Task brief: Output the complete listing exactly, please, and keep the pictures out of it.

_ _ _ _ _ _ _

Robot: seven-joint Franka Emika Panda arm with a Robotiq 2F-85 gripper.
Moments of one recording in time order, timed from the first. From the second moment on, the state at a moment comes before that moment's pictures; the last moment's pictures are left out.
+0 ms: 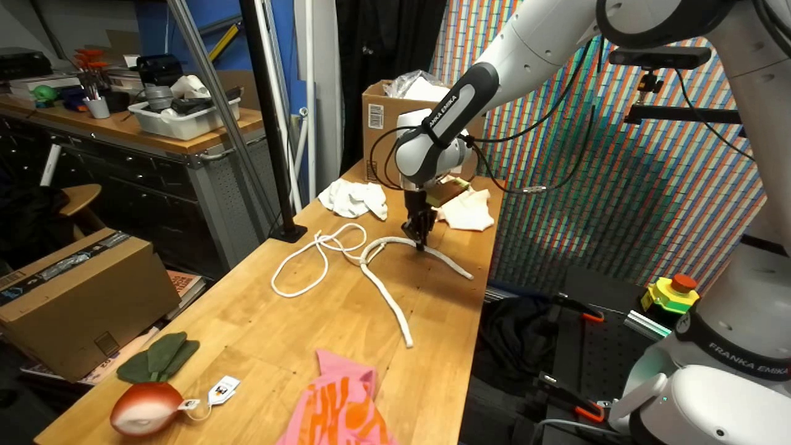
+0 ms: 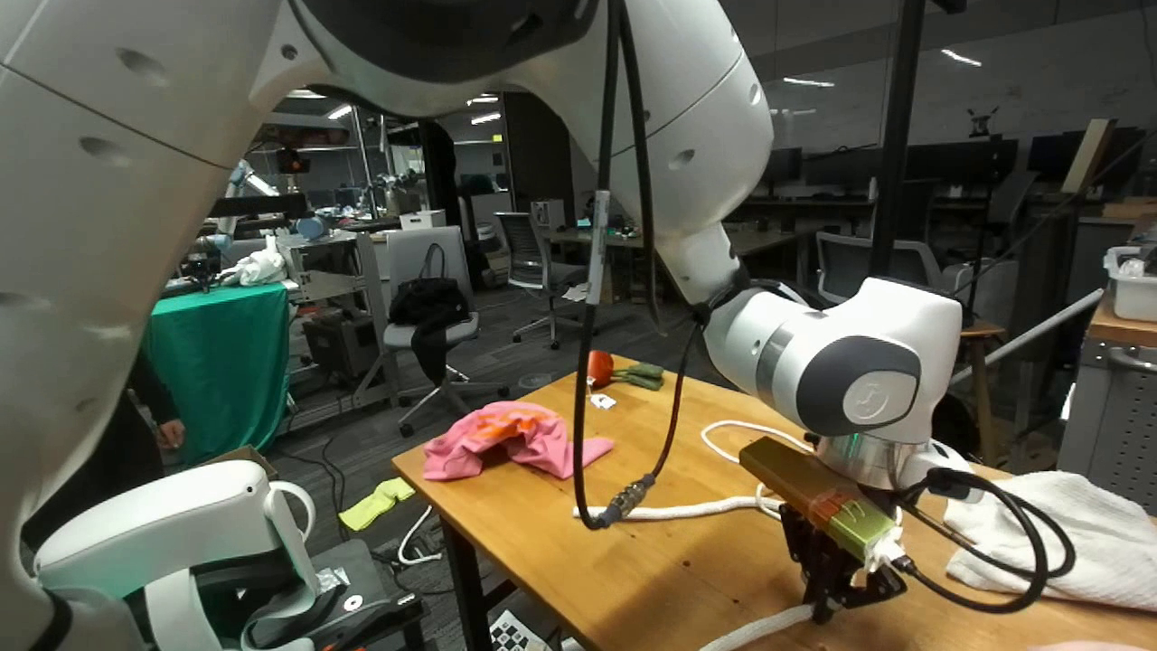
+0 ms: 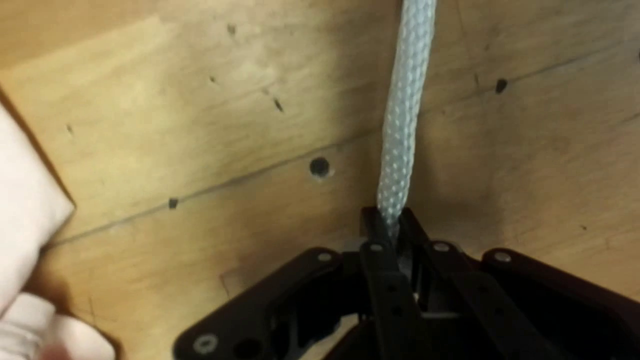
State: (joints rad) arm -0.19 0.66 -0.02 -1.87 0.05 2.36 -0.10
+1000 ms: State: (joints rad) arm -0.25 0.62 0.05 -1.99 0.64 2.24 -0.12
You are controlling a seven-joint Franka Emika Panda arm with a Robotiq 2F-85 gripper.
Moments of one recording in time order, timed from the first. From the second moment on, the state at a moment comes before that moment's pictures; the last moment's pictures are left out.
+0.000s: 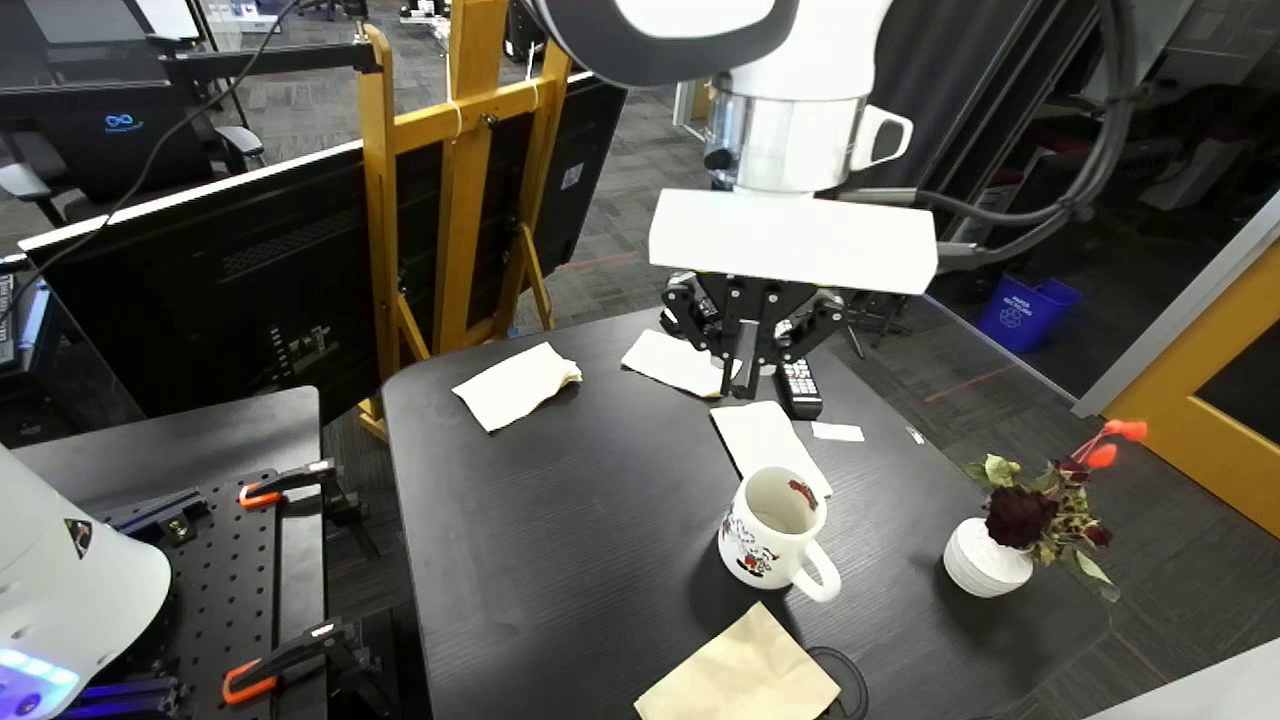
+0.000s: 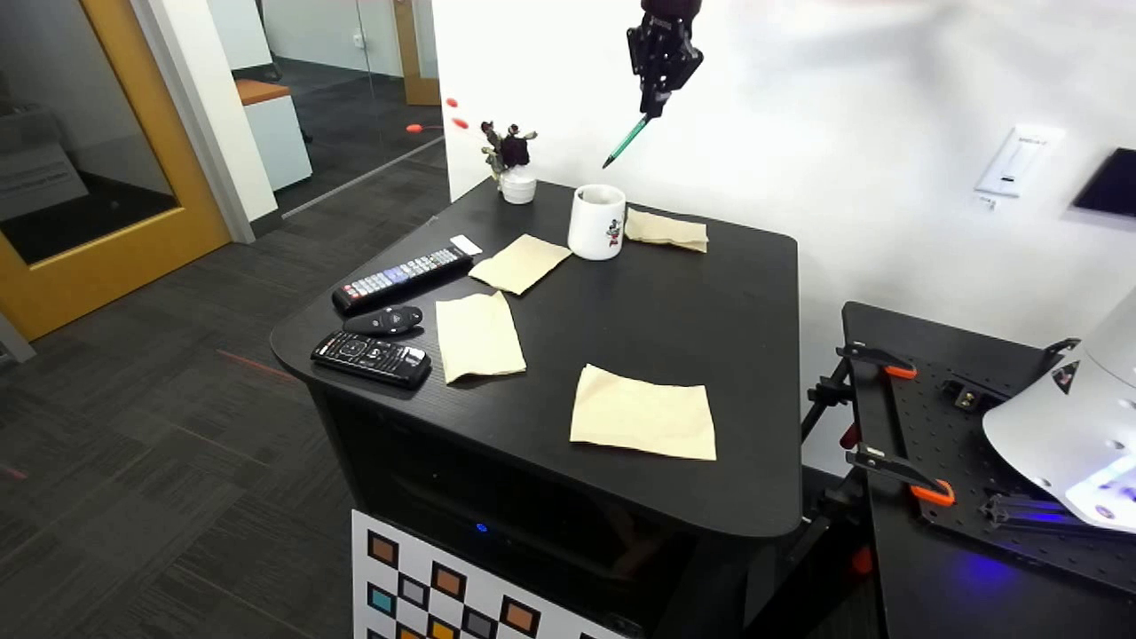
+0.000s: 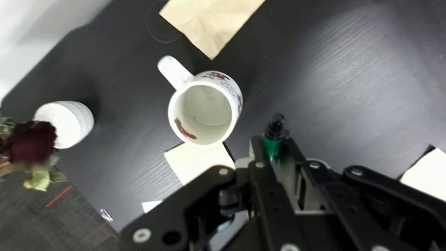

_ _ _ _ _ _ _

Task solution:
Robot: seven-joint Franka Emika Panda arm with a Robotiq 2F-85 gripper.
Moments of one recording in time order, timed from the first. From the second moment on, the state at a moment comes before that moment's pictures; the last moment's pictures are left out.
+0 ms: 
+0 ms: 
+0 ms: 
State: (joints rad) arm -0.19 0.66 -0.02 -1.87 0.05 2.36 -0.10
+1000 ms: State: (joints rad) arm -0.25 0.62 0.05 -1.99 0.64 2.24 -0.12
You are controlling a seven-joint Franka Emika Panda arm with a Robotiq 2F-85 gripper.
Moments of one recording in time order, timed from the first. From the second moment on, the state at a moment comes before that moment's pictures; the last moment's pictures are left out.
+0.000s: 
+0.000s: 
+0.000s: 

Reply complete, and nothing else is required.